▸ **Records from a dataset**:
<<<<

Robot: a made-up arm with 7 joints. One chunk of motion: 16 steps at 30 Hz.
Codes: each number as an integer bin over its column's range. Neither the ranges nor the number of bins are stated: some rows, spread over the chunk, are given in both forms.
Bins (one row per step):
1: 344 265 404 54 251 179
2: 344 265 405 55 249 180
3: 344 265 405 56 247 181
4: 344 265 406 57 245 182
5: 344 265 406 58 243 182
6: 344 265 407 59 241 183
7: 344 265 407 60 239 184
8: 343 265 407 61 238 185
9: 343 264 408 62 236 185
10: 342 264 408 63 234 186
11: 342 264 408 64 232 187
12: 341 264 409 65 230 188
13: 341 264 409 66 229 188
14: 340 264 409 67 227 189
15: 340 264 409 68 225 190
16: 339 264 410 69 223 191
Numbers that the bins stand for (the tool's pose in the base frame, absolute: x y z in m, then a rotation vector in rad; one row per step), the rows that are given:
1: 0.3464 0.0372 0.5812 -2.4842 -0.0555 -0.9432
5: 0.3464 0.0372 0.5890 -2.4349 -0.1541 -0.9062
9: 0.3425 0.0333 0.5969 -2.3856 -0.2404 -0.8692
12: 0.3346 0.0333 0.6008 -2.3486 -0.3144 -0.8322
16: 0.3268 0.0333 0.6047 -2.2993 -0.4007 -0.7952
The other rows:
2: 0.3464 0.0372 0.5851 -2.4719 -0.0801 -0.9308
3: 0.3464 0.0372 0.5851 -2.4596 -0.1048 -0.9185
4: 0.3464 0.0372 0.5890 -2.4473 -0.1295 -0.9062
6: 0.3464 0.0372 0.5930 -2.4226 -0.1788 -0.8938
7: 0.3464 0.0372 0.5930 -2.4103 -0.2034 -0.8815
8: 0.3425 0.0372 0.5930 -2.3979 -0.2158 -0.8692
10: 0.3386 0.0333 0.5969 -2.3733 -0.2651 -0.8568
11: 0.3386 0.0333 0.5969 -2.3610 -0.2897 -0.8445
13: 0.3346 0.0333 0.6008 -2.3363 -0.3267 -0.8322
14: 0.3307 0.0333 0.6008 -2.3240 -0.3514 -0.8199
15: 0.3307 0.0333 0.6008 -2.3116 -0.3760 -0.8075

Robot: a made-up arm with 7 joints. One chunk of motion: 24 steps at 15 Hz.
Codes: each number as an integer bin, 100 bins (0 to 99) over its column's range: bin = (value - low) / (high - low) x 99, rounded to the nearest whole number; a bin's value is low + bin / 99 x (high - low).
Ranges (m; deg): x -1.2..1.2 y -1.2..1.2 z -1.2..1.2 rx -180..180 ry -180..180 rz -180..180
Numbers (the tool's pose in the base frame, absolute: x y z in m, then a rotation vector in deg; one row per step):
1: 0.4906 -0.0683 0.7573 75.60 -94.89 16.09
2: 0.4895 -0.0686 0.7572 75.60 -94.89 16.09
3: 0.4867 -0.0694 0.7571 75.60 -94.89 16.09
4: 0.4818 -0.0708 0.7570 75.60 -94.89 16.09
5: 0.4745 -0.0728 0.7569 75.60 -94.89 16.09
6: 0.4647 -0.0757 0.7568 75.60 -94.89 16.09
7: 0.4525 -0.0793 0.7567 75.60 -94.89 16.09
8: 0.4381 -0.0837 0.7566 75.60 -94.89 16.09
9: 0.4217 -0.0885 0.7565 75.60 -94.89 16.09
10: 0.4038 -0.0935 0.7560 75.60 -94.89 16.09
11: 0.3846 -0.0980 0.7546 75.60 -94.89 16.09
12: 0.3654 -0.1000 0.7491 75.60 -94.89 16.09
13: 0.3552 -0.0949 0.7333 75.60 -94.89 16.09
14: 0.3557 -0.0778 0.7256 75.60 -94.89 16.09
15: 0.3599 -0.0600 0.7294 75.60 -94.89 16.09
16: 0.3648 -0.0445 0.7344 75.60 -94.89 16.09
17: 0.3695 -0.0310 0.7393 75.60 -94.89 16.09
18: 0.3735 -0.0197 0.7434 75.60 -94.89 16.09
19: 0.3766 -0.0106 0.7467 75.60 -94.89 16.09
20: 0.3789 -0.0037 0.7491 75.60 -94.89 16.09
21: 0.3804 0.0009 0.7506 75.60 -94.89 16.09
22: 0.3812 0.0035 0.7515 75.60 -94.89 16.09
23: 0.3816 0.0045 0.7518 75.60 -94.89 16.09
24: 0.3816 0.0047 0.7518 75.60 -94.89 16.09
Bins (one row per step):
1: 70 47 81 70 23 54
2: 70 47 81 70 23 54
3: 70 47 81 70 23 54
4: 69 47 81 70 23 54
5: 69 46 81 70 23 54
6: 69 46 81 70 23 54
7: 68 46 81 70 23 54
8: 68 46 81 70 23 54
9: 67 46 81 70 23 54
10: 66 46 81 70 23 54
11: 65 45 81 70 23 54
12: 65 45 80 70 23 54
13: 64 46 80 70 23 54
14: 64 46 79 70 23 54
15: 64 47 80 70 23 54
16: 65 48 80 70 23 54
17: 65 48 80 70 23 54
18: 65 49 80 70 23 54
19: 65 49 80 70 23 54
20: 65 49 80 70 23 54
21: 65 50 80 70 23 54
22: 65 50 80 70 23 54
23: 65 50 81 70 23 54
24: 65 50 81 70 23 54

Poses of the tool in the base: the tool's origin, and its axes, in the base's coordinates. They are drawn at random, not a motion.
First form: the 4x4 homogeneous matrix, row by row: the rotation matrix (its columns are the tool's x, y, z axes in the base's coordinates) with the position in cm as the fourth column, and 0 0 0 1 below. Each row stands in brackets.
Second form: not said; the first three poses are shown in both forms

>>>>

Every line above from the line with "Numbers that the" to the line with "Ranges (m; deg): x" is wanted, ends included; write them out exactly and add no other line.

Numbers that the bins stand for (the tool's pose in the base frame, absolute: x y z in m, then a rotation vector in rad; one row per step), the rows that are given:
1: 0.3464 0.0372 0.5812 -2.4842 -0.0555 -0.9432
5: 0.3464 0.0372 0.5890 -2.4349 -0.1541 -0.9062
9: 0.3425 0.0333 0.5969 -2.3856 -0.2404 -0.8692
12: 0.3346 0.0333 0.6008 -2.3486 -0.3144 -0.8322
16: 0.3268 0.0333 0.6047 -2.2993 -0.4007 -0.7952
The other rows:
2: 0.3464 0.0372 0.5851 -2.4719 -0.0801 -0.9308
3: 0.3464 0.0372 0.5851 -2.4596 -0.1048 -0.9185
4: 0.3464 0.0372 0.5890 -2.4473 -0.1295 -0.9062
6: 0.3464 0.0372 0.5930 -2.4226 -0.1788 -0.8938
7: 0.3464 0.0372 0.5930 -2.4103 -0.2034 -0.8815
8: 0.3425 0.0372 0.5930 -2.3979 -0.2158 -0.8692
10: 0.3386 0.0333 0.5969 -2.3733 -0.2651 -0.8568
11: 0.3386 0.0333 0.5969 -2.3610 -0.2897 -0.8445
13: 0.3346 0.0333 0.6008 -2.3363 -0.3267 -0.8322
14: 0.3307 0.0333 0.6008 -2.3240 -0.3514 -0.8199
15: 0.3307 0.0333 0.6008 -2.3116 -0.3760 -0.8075

Robot: a made-up arm with 7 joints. One chunk of motion: 24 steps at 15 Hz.
Codes: each number as an integer bin, 100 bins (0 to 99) over its column's range: bin = (value - low) / (high - low) x 99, rounded to the nearest whole number; a bin's value is low + bin / 99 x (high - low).
Ranges (m; deg): x -1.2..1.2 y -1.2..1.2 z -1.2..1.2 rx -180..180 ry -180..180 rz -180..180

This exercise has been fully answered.